Pictured above: November 2009, Maurice Gibbs, President Emeritus of the Museum; Ingrid Francis; Philip W. Read, then President of the Museum; Robbie Francis; and Jean Grimmer, then Executive Director of Egan Maritime Institute, at the Shipwreck & Lifesaving Museum. Photo by Jim Powers.
Francis Family Donation Enhances Museum's Collection, Telling a Heroic Island Rescue Story
By Michelle Cartwright Soverino
During the disastrous Great Gale of 1879, numerous ships wrecked off Nantucket's western shore. Captain Thomas F. Sandsbury and his lifesaving crew fought storms, darkness, hunger, discomfort, and fatigue during their thirty-two hour rescue mission to save crews and/or passengers in peril aboard the stranded vessels. Unable to attend to all ships at once, Captain Sandsbury ordered his men to the most alarming wrecks first. After rescuing souls from both the J. W. Hall and the Emma G. Edward, Sandsbury realized the loaded lifeboat would be unable to make headway to Tuckernuck—the closest shore location. Though a difficult order to give, he instructed the lifesaving crew to row to town and the safety of Nantucket’s harbor—eleven miles away. After arriving safely, Capt. Sandsbury and his crew went to Madaket to launch another lifeboat to attempt more rescues from the ships they had been unable to attend to previously. As day broke, they reached the schooner Emma and performed their final rescue.
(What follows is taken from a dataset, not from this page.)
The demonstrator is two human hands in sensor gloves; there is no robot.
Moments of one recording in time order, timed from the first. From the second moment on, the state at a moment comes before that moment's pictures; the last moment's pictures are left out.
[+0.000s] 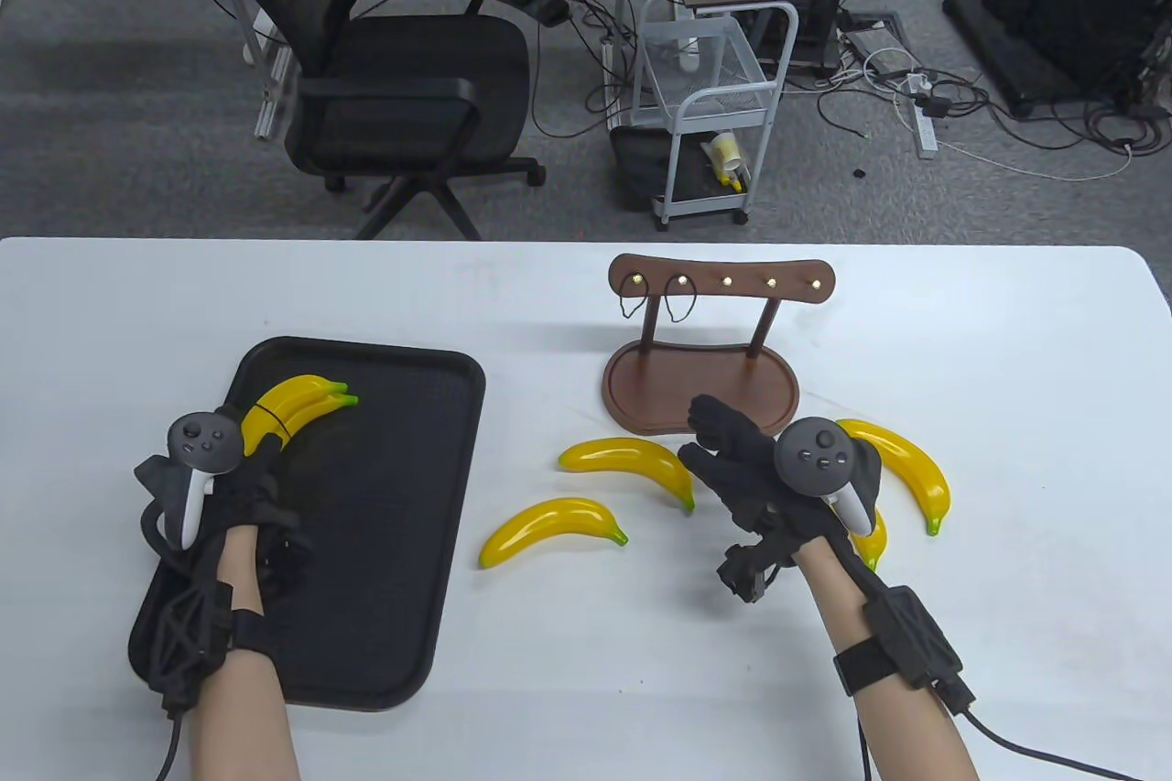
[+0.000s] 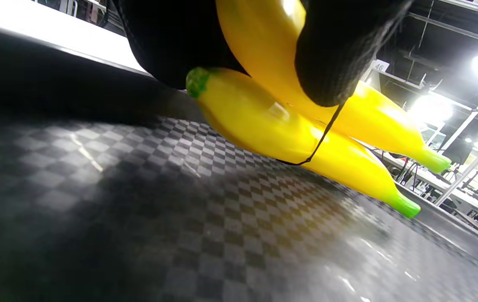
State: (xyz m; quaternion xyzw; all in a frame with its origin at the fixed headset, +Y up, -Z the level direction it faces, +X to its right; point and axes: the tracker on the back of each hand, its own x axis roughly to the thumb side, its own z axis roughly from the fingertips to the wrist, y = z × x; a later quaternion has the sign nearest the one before) left_hand -0.388 -0.786 -0.331 -0.03 0.29 0.24 0.93; right_hand 0.184 -0.734 -0.346 0.16 0.01 0.90 0.40
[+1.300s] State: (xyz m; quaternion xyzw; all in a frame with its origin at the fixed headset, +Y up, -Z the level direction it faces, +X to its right) left_hand -0.276 -0.663 -0.316 0.08 0.04 0.34 0.93; right_hand 0.195 -0.733 -0.348 0.14 0.01 0.91 0.40
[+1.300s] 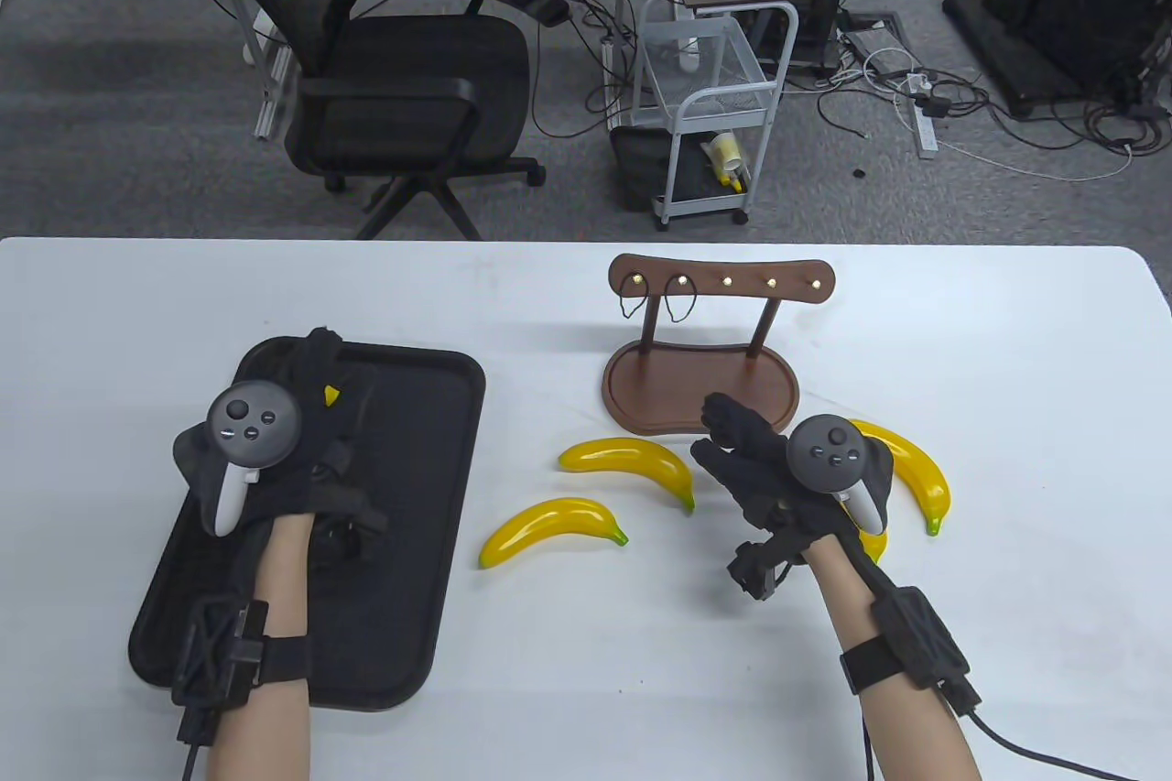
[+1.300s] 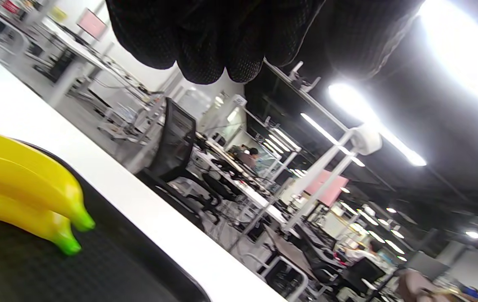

The youngest member of Captain Sandsbury’s crew was 19-yearsold Marcus W. Dunham, but let it be clear this was not Dunham’s first rescue. Indeed, at the age of 19 he was already a skilled lifesaver with a stockpile of stories and dangerous dramas to tell. Dunham received his first lifesaving award from the Humane Society in 1876, when he was only 17-yearsold. Two years later in 1878 he received his second. His exhaustive efforts under the leadership of Capt. Sandsbury to rescue crews from three vessels caught in the roaring Great Gale of 1879 earned Dunham his third award.
In 2009 Ingrid Francis and her son, Robbie Francis, gifted Dunham’s Congressional silver medal from the United States Department of the Treasury for his Great Gale rescue to the Nantucket Shipwreck & Lifesaving Museum. It is a vital part of the museum’s permanent collection and a relic of rescue and valor for Nantucket. Nearly a decade later, the generosity of the Francis family continues to inspire Museum visitors by sharing Dunham’s courage, bravery and the heroic stories of his rescues.
The Great Gale of 1879 was a horrific event. Lives were lost, but lives were also saved. Dunham’s medal is a reminder to all who visit the museum that the unified efforts of few can save the lives of many—a wonderful testament to the character of Nantucket.